Fayer's mixed media paintings evoke an ephemeral natural world, poised in a delicate balance between dynamism and tranquility, movement and harmony.
Fayer creates her mixed media works through a combination of printmaking and painting. She uses handmade stencils and stamps to print patterns and lines onto very thin Japanese paper. This is then applied to the canvas in layers and painted over with acrylic medium, which causes the paper to dissolve into transparency. Only the printed marks remain, interspersed with rich swathes of acrylic paint. Throughout this process, the surface of the canvas undergoes constant changes, hundreds of micro-decisions, revisions, additions, and overlays. The resulting effect creates a world of constant movement and change, where printed images float and weave among the painted washes of color.
“I rely on visual memories of childhood years living in Japan and allow the memories to help shape my sensibilities,” says Fayer. “When I think back on these years, the memories are vast and fluid.” Capturing the fluidity of her memories abroad, Fayer’s pieces have a quiet but incessant, organic rhythm. Her imagery is based on waves, wind, moving trees, and music. Although much of Fayer’s work is nature-based and inspired by landscapes, she rarely relies on specific scenes or spaces, preferring to source from abstracted sense-impressions of movement and unusual juxtapositions.

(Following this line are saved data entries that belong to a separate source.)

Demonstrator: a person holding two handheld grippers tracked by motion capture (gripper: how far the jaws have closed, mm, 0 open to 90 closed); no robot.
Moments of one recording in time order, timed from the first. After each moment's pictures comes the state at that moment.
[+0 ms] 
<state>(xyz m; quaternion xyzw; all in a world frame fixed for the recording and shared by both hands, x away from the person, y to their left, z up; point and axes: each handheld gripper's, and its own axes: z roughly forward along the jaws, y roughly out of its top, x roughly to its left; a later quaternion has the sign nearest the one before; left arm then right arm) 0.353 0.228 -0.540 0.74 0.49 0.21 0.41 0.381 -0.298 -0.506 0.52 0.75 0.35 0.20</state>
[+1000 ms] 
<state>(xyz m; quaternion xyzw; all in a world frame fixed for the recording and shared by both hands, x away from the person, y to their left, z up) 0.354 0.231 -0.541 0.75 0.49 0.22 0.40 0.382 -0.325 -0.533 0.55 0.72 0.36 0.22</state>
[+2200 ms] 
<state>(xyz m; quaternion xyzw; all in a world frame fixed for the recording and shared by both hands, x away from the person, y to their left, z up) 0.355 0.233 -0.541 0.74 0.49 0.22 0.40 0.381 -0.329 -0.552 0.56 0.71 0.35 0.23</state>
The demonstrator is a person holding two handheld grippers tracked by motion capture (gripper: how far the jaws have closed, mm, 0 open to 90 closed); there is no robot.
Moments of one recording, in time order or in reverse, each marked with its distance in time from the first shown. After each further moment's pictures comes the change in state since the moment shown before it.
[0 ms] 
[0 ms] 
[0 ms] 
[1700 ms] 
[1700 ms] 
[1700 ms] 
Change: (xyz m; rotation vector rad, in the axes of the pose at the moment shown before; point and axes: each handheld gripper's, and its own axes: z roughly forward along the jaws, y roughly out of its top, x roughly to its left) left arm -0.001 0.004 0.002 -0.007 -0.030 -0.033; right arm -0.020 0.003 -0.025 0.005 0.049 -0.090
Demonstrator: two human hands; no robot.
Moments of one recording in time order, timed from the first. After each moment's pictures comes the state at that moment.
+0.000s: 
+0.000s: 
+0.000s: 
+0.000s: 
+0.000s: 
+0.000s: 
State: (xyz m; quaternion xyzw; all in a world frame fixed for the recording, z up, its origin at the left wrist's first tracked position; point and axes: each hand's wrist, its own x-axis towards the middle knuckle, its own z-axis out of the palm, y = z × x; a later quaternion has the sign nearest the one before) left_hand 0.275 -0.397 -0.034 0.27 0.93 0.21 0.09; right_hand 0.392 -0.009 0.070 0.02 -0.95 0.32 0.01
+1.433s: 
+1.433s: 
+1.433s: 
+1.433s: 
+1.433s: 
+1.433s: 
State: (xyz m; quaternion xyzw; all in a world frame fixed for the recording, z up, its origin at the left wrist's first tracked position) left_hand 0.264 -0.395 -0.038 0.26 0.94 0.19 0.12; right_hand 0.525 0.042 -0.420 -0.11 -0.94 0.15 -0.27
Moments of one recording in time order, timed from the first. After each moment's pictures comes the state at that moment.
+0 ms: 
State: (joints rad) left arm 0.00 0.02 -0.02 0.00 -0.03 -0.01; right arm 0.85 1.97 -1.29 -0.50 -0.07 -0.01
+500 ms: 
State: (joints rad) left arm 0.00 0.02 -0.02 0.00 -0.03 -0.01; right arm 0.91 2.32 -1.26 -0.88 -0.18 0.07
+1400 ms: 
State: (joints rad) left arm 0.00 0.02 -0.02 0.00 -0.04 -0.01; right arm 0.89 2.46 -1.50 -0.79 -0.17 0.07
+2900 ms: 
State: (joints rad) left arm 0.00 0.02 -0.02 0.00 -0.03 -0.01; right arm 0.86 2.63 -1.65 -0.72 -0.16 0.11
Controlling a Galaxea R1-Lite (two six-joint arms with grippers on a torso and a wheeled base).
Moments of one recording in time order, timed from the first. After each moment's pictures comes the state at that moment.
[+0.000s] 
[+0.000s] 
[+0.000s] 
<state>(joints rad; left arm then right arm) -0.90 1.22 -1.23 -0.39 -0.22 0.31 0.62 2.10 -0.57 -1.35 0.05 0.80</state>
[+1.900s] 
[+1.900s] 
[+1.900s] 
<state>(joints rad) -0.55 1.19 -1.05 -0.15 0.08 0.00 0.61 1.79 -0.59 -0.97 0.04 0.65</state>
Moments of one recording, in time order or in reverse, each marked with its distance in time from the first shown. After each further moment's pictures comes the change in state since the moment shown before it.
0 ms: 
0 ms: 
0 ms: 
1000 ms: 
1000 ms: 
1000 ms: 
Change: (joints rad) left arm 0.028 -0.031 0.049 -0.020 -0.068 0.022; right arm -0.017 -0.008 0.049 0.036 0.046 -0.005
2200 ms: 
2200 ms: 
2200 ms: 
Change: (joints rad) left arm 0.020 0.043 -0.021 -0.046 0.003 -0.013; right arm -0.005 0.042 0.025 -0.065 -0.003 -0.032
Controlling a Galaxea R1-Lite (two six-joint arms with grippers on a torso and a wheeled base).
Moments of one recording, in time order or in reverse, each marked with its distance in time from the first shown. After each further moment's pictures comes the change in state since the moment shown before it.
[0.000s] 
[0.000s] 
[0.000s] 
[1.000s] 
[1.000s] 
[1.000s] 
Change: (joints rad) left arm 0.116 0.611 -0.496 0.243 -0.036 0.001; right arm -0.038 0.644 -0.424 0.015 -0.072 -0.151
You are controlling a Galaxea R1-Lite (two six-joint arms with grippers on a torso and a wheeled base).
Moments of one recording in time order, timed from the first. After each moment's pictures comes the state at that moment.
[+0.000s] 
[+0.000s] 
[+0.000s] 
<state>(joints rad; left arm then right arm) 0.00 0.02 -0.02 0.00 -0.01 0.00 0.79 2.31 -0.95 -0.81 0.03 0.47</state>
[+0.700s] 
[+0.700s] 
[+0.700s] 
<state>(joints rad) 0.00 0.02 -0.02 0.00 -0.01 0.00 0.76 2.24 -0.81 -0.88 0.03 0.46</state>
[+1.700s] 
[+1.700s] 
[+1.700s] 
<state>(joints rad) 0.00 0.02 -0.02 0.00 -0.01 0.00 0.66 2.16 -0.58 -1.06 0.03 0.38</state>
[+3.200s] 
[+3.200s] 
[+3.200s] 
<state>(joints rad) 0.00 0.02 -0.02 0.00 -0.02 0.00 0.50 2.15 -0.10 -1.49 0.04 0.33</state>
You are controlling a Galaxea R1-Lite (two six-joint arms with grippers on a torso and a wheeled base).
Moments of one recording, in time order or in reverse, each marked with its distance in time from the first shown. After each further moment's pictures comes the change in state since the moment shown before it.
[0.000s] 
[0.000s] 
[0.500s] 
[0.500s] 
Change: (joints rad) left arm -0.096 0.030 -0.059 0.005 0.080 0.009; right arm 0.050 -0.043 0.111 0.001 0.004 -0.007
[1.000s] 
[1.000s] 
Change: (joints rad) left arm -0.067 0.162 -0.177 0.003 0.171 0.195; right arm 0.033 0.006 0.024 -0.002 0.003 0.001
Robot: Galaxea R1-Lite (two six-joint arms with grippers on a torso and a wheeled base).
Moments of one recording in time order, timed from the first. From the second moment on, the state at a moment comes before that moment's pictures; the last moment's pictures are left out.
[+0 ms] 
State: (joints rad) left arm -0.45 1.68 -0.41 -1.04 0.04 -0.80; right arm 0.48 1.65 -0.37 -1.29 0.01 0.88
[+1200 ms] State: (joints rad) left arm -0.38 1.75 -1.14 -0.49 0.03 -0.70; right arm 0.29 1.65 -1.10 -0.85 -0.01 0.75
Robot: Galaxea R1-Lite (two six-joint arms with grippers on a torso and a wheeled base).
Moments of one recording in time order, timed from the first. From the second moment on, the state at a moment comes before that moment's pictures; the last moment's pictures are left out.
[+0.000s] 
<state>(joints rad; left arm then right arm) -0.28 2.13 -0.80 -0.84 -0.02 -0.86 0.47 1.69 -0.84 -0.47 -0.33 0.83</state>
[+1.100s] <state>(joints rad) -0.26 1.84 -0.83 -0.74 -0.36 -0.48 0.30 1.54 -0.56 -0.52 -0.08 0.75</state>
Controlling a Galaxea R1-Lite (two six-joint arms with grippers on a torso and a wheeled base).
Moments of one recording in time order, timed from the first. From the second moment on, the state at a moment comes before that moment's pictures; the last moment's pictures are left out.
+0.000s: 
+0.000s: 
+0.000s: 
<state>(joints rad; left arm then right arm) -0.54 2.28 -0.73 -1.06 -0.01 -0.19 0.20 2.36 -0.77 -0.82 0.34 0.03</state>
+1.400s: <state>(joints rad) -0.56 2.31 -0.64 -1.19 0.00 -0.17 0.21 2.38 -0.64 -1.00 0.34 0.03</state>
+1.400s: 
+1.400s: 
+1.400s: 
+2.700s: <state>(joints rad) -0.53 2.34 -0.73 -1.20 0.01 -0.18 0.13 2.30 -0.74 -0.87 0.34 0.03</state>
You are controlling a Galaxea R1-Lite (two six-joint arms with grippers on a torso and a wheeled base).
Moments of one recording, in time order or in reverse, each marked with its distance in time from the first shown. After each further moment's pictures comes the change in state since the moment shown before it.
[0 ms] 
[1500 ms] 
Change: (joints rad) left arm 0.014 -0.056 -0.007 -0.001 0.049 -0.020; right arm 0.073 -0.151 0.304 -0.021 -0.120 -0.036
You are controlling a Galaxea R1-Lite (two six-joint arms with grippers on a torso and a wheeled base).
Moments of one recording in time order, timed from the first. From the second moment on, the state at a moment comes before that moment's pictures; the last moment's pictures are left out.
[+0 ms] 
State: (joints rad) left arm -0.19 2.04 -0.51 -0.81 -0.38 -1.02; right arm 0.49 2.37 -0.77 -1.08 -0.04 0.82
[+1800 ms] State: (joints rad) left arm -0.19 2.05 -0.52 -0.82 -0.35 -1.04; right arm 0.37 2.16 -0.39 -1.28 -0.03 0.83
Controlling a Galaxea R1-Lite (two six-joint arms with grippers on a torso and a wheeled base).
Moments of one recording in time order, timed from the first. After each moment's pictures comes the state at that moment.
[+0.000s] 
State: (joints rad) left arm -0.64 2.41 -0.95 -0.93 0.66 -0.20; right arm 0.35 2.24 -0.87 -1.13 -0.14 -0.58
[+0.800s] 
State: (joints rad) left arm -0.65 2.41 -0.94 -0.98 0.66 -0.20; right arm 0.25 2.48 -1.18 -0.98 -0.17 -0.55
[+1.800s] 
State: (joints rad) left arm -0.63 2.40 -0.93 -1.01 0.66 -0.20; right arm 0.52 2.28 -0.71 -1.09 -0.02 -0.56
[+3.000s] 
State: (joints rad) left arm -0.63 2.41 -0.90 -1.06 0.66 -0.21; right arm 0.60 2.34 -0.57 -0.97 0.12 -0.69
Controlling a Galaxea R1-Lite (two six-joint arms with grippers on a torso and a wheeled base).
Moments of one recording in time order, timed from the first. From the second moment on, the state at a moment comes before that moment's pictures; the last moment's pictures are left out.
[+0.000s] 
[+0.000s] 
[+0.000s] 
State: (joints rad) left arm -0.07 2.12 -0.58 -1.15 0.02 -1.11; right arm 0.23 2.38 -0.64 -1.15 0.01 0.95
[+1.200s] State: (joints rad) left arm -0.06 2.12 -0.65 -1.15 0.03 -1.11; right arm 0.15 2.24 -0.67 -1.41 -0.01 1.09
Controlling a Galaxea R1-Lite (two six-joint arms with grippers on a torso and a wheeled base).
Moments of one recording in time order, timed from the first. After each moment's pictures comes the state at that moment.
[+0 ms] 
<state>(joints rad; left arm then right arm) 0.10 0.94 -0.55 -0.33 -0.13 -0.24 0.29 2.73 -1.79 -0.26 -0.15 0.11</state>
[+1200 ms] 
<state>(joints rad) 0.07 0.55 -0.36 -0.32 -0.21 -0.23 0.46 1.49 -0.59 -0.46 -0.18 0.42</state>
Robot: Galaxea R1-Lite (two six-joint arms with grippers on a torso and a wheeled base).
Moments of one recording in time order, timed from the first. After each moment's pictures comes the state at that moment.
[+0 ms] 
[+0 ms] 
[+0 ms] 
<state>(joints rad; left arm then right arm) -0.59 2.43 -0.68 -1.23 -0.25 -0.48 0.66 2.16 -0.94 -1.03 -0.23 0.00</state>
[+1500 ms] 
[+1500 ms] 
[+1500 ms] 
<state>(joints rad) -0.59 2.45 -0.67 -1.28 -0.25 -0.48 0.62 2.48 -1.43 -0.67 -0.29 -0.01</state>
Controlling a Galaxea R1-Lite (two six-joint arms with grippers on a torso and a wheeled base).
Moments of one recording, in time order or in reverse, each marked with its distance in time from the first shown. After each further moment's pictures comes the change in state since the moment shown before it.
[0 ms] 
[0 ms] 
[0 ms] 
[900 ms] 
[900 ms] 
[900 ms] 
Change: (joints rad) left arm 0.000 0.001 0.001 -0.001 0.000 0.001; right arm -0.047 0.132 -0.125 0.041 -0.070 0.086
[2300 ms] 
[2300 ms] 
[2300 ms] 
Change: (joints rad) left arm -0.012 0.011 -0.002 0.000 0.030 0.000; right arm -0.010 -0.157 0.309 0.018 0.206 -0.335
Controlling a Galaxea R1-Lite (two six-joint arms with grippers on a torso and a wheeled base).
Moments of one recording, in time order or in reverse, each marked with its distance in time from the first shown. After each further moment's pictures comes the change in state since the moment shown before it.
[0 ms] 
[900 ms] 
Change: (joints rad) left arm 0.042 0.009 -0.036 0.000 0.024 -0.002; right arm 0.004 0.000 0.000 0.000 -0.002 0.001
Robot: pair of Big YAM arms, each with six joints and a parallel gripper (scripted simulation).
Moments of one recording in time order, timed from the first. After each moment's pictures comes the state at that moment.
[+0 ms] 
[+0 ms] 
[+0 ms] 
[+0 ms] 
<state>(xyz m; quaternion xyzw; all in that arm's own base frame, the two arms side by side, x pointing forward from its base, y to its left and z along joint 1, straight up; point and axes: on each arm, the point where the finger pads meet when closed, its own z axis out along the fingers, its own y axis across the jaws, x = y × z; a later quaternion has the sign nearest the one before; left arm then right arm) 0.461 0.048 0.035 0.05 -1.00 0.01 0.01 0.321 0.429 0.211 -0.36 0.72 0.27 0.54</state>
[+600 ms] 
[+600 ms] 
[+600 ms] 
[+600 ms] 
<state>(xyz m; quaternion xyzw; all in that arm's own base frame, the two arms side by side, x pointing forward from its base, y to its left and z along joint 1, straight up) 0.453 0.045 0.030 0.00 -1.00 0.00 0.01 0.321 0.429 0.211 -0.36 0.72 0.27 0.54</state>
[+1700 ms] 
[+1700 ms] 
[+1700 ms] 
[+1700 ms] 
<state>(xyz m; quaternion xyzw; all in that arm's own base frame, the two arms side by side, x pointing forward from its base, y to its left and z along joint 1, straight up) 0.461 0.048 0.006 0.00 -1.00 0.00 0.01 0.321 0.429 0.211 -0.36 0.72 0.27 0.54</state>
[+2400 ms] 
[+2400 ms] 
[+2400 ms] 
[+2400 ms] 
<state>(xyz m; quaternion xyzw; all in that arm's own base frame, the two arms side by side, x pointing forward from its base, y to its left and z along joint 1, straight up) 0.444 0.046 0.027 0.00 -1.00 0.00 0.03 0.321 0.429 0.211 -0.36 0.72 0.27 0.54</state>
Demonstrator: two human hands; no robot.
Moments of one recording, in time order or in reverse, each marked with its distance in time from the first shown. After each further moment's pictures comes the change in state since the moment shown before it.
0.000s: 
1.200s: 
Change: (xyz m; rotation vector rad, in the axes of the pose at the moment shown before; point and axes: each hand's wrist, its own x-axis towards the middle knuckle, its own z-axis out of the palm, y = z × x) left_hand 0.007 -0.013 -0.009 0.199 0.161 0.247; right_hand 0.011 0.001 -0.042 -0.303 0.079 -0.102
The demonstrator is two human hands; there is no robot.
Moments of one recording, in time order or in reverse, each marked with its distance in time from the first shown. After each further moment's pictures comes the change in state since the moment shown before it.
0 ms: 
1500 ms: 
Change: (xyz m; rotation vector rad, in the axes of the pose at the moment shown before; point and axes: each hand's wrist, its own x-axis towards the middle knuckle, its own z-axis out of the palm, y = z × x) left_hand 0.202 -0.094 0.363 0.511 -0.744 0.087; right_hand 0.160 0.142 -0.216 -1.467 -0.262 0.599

Laura Fayer is a graduate of Harvard University in Visual and Environmental Studies and holds a Master of Fine Arts in painting from Hunter College in New York City. She has received a Pollock-Krasner Foundation grant, as well as grants from International Residencies for Artists and the Massachusetts Cultural Council. She has been a fellow at the MacDowell Colony in NH, Yaddo in Saratoga Springs, NY, and the Bemis Center for Contemporary Art in Omaha, NE.